Luckily, I remembered my chart and realized this was a normal part of my adjustment process. Often knowing that I feel bad for a reason is enough to keep me from getting too down on myself. I’ve heard lots of stories from other volunteers who described feeling bad about themselves just because they were feeling low, and since Peace Corps service was a long-time dream of theirs, felt they should just be happy because they were actually doing it. So I’ve been taking things one day at a time and just trying to do something positive every day.

I’m not sure if it’s too soon to say I’m coming out of that slump, because it’s definitely possible I’ll continue my slump for a bit, but the past two days have been amazing.

Since spring camp ended, Liz and I have been attempting to set up our lives here in T–, a process which can take a long time in the United States, but takes even longer with a much greater reliance on other people if your language skills still do not rival those of a four year old. So we’ve been attempting to get our residency papers, attempting to find an apartment, attempting to mail stuff at the post office without waiting 2 hours in line (I still haven’t succeeded in this), and attempting to set up a schedule for ourselves at the Dar Chebab and women’s club.

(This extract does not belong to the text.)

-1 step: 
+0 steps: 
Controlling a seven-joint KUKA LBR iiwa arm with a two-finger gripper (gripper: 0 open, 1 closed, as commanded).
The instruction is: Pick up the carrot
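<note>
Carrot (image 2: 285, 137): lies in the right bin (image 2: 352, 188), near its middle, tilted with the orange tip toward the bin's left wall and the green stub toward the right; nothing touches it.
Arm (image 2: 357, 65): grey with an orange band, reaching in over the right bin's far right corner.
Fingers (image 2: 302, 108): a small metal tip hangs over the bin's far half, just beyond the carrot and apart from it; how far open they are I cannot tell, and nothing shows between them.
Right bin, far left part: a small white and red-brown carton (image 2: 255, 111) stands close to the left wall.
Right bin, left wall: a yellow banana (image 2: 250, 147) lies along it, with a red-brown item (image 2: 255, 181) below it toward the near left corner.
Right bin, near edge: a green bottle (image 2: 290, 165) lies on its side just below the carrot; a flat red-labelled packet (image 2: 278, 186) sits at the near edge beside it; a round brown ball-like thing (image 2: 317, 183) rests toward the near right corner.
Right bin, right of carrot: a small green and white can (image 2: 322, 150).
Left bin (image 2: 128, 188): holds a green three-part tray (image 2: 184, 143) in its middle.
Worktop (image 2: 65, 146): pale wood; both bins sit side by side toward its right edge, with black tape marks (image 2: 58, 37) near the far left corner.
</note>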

While I haven’t conquered the post office yet (I guess the trick is to go really early in the morning and get your number like at the Department of Motor Vehicles), we have recently started making process with the other things. The authorities have our residency papers paperwork and tomorrow we are getting our potential apartment checked out by a Peace Corps representative. Our first day of language tutoring is also tomorrow.

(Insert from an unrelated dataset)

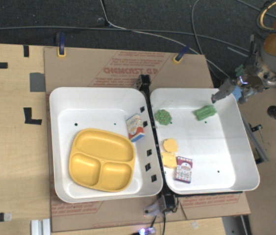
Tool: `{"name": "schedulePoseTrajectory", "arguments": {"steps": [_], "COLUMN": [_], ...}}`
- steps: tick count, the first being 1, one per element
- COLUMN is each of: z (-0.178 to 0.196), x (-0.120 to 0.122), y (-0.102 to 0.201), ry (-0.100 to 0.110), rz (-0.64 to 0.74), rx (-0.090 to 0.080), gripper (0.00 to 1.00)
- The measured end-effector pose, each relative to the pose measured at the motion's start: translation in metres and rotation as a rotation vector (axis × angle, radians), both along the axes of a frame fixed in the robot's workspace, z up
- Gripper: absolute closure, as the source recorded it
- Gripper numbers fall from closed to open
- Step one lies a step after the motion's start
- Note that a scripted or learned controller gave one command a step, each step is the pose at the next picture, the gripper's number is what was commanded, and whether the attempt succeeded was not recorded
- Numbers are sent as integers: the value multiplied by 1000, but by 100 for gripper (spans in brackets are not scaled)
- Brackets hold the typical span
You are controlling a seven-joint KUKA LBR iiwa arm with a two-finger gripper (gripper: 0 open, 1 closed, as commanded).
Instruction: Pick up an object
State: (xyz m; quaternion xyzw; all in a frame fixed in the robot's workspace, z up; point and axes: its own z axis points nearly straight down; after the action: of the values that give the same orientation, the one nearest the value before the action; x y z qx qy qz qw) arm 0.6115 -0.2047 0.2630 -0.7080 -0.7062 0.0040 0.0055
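The grasp is not yet made: the jaws (222, 95) are hovering at the right bin's (245, 180) far right rim, carrying nothing, and I cannot tell whether they are apart. Just below-left of them a green block (205, 113) is lying flat, nearest candidate. Further left a green bumpy ball (163, 117) is sitting.
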Motion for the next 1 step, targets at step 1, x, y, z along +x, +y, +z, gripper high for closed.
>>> {"name": "schedulePoseTrajectory", "arguments": {"steps": [1], "z": [8], "x": [2], "y": [1], "ry": [-12], "rz": [4], "rx": [-3], "gripper": [0]}}
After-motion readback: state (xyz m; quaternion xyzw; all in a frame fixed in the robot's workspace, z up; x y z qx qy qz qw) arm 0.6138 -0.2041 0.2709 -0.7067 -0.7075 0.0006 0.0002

The biggest news, however, is we have happily stumbled on a counterpart – a host country national who helps PCVs accomplish projects. In our case, she is one of our fellow counselors at camp, speaks excellent English and is really excited about working with youth. Plus she’s someone who can be a friend here in T–, which may be the most important thing of all in this situation.

Thanks to her help, we had a great meeting with the director of the women’s club today and are set to start teaching English lessons to the ladies there. And we’ve also set up a time at the Dar Chebab to start some activities there, so suddenly everything seems to be moving forward.

It might be that everything will fall through once again, so I’m not anticipating trouble-free days for the rest of my service. That would be a ridiculous expectation, because you can’t anticipate a trouble-free life anywhere. But progress has been made. And I am content with that.